Kafka connect events for Debezium connector is Avro encoded.
Mentioned the following in the connect-standalone.properties passed to Kafka connect standalone service.
key.converter=io.confluent.connect.avro.AvroConverter
value.confluent=io.confluent.connect.avro.AvroConverter
internal.key.converter=io.confluent.connect.avro.AvroConverter
internal.value.converter=io.confluent.connect.avro.AvroConverter
schema.registry.url=http://ip_address:8081
internal.key.converter.schema.registry.url=http://ip_address:8081
internal.value.converter.schema.registry.url=http://ip_address:8081
Configuring the Kafka consumer code with these properties:
Properties props = new Properties();
props.put("bootstrap.servers", "ip_address:9092");
props.put("zookeeper.connect", "ip_address:2181");
props.put("group.id", "test-consumer-group");
props.put("auto.offset.reset","smallest");
//Setting auto comit to false to ensure that on processing failure we retry the read
props.put("auto.commit.offset", "false");
props.put("key.converter.schema.registry.url", "ip_address:8081");
props.put("value.converter.schema.registry.url", "ip_address:8081");
props.put("schema.registry.url", "ip_address:8081");
In the consumer implementation, following is the code to read the key and value components. I am getting the schema for key and value from Schema Registry using REST.
GenericDatumReader<GenericRecord> reader = new GenericDatumReader<GenericRecord>(schema);
return reader.read(null, DecoderFactory.get().binaryDecoder(byteData, null));
Parsing the key worked fine. While parsing the value part of the message, I am getting ArrayIndexOutOfBoundsException.
Downloaded the source code for Avro and debugged. Found that the GenericDatumReader.readInt method is returning a negative value. This value is expected to be the index of an array (symbols) and hence should have been positive.
Tried consuming events using the kafka-avro-standalone-consumer but it threw an ArrayIndexOutOfBoundsException too.
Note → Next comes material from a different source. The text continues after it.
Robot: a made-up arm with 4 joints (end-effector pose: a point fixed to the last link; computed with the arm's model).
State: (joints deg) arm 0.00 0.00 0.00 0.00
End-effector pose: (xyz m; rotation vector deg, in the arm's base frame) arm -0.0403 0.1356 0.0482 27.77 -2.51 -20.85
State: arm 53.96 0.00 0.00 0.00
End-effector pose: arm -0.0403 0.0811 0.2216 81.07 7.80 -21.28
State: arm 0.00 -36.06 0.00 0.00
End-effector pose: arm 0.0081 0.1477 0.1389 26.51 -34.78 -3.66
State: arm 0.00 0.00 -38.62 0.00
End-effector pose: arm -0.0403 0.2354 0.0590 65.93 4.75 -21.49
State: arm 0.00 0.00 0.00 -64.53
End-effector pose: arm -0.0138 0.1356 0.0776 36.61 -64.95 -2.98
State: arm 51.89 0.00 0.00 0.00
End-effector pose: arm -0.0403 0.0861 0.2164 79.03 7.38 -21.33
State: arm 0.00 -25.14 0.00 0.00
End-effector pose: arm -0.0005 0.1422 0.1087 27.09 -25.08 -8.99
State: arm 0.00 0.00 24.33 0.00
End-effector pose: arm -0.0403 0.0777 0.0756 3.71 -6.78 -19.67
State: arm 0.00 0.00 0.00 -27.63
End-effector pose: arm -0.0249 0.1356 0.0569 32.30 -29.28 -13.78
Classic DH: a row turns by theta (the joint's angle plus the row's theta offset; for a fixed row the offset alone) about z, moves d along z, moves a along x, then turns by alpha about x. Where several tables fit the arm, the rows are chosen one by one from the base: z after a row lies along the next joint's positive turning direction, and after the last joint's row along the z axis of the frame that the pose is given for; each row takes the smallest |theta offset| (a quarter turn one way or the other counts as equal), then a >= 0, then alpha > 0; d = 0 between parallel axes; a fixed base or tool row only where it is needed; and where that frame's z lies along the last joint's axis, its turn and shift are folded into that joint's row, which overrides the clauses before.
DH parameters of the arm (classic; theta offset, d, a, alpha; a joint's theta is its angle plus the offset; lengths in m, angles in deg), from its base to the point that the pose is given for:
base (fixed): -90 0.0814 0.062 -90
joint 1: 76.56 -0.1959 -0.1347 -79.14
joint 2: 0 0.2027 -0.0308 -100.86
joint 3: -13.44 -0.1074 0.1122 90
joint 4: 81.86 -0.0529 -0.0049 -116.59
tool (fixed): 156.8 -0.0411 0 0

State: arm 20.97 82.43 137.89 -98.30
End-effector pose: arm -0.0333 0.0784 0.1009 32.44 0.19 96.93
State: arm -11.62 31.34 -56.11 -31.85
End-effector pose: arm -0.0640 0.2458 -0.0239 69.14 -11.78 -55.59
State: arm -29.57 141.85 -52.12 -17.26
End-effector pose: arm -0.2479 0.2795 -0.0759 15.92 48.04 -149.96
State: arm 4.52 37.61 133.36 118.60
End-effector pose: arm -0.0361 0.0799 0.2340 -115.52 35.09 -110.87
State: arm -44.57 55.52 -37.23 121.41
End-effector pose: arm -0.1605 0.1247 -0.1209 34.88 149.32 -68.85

So, my guess is that the message is improperly encoded at Kafka connect (producer) & the issue is with the configuration.
Following are the questions:
- Is there anything wrong with the configuration passed at producer or consumer?
- Why is key de-serialization working but not that of value?
- Is there anything else needed to be done for things to work? (like specifying character encoding somewhere).
- Can Debezium with Avro be used in production, or is it an experimental feature for now? The post on Debezium Avro specifically says that examples involving Avro will be included in future.
There have been many posts where Avro deserialization threw ArrayIndexOutOfBoundsException but could not relate it to the problem I am facing.